PDF Table to Excel

Extract tables from any text-based PDF — financial reports, invoices, bank statements — and download as .xlsx. No upload. All processing happens inside your browser. Your file never leaves your device.

📄
Drop a PDF here or click to choose
Text-based PDFs only (financial reports, invoices, statements)
Private by design: your PDF is read locally by pdf.js and processed entirely in this tab. Zero bytes are sent to any server.

How it works

The tool reads your PDF entirely in-browser using pdf.js, then exports structured tables to .xlsx via SheetJS — no server, no upload, no account.

1. Parse text blocks pdf.js extracts every text item with its x/y coordinate and font size from each page.
2. Detect rows & columns Items are clustered into rows by y-coordinate proximity, then into columns by x-coordinate alignment across rows.
3. Group into tables Consecutive rows with consistent column structure are merged into a single table. Gaps between rows break tables apart.
4. Export to Excel SheetJS writes one worksheet per detected table into a single .xlsx file, which downloads instantly to your device.

What works well: financial statements, invoices, bank statements, price lists, schedules — any PDF where text was laid out in a grid. What doesn't: scanned/image PDFs (no text layer), hand-drawn tables, or PDFs with heavily merged cells.
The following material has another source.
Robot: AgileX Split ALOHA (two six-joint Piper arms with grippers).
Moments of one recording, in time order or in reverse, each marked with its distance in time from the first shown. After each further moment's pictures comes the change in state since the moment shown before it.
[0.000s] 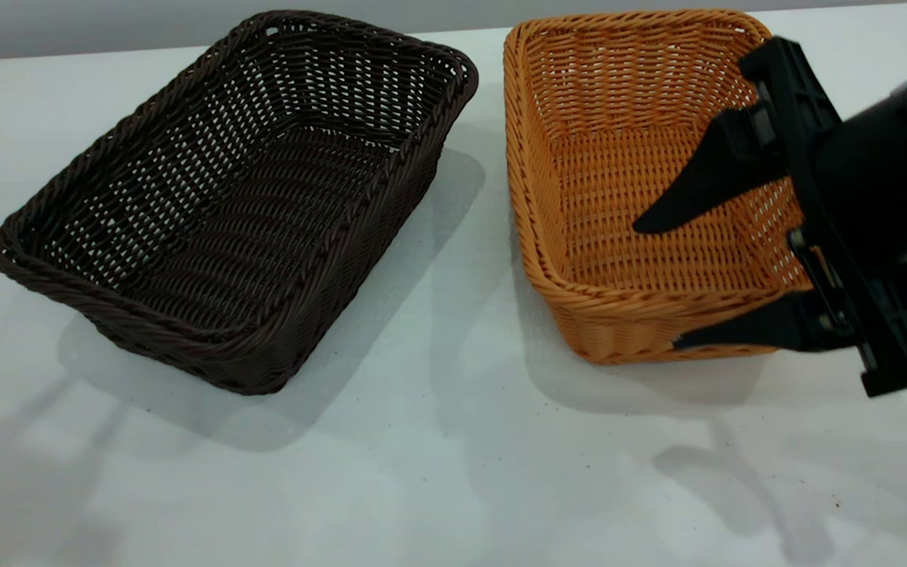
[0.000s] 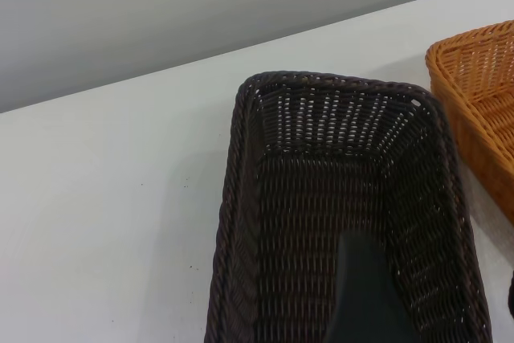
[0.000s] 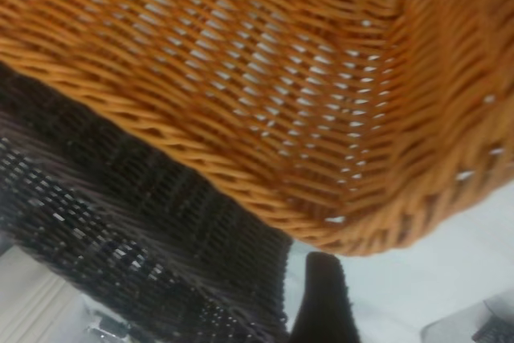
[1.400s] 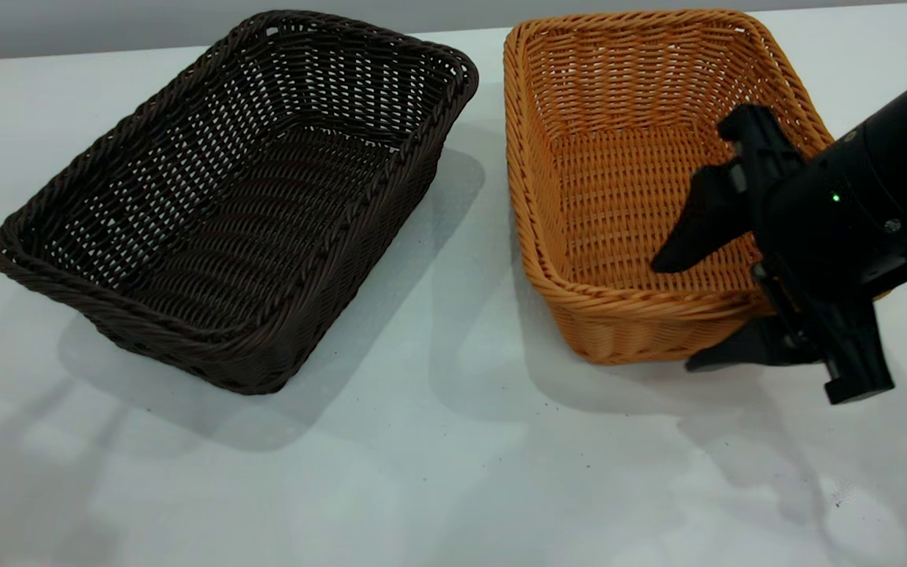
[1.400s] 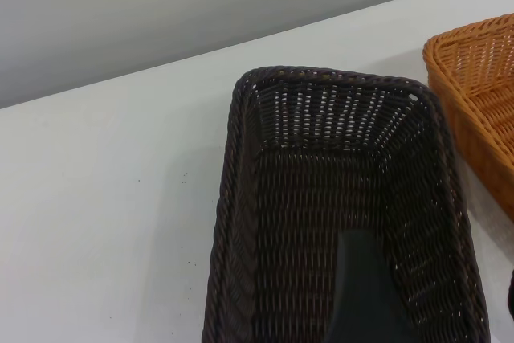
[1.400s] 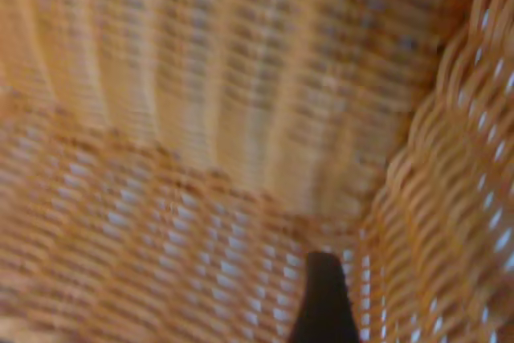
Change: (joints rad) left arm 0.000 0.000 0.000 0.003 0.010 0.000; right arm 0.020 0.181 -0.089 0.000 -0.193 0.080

Frequently asked questions

Is my PDF actually private — does it get uploaded anywhere?
No. The entire process runs inside your browser tab using the pdf.js library (loaded from a CDN once) and SheetJS. Your PDF bytes are read from your local disk via a FileReader API call and never transmitted over the network. You can verify this by opening your browser's Network tab before dropping a file — you will see zero outbound requests after the page finishes loading.
Why does my PDF show "no tables detected"?
This tool works on text-based PDFs — PDFs where the text was embedded when the file was created (e.g. exported from Excel, Word, or an accounting system). If your PDF was scanned from paper or is an image-only PDF, there is no text layer for pdf.js to parse. In that case, run an OCR step first (many free tools do this) to produce a searchable PDF, then drop it here. Also, very irregular layouts (rotated text, overlapping columns, merged header cells spanning the full width) may confuse the column-alignment detector.
How does the tool tell where one table ends and another begins?
After grouping text items into rows by their vertical (y) coordinate, the detector looks for vertical gaps larger than 1.5× the typical row height. A gap that size signals a paragraph break or white space separating two distinct tables. Each continuous block of aligned rows becomes its own worksheet in the downloaded .xlsx file, labelled Table 1, Table 2, and so on. If your PDF has a large header before the data rows, it will usually appear as a separate single-row "table" — you can delete that sheet in Excel.